WORK INSTRUCTION: Return all of the data exactly, with nothing left out but the pictures.

AVAILABLE DATA:
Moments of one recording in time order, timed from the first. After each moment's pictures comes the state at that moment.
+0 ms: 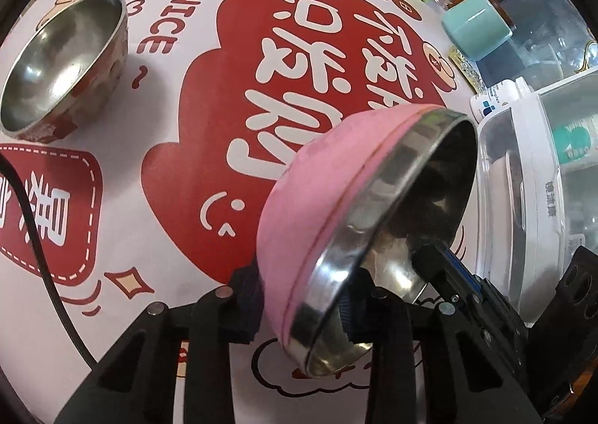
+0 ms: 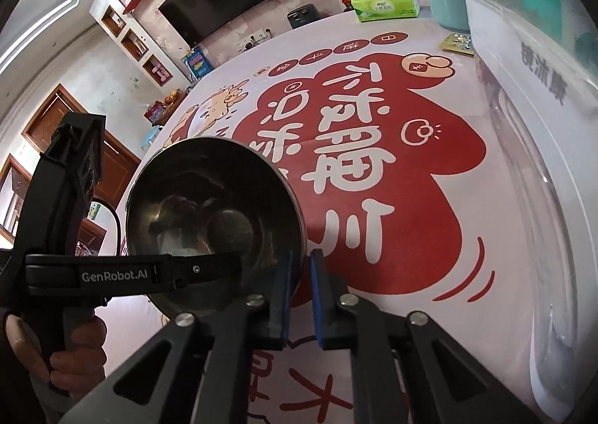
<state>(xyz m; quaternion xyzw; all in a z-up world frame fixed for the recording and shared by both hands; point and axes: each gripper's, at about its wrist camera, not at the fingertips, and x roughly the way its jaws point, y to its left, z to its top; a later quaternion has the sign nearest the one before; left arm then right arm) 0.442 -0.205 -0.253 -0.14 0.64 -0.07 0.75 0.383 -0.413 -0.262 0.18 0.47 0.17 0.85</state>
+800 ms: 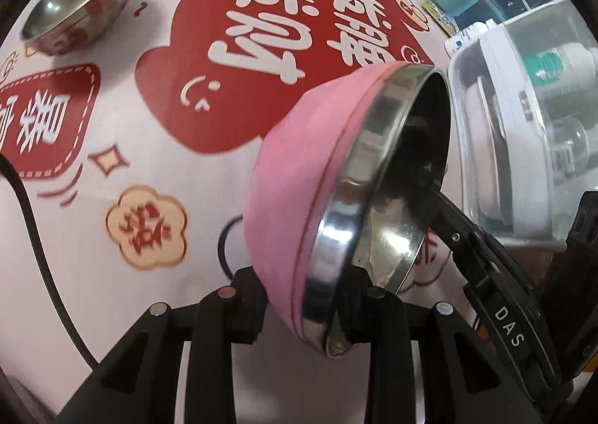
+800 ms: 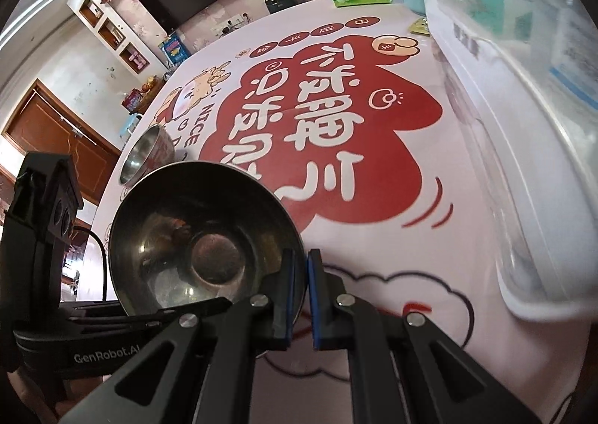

EXERCISE RESULT:
Moments of one recording in time order, timed from the first. After each moment's pictures comes the state at that moment.
+0 ms: 
+0 ms: 
<state>(xyz m; quaternion xyzw; all in a z-up world frame fixed for the recording and shared by both hands; point and axes: each gripper's, at about its wrist camera, not at the fingertips, and x roughly the way its jaws point, y to its left, z to its top; a later quaternion has the sign nearest the one before; left arm then right arm) 0.442 -0.205 -0.253 -0.14 0.64 -0.07 0.75 0.383 -0.413 -0.262 0.18 0.47 0.17 0.85</state>
+800 ms: 
+800 ms: 

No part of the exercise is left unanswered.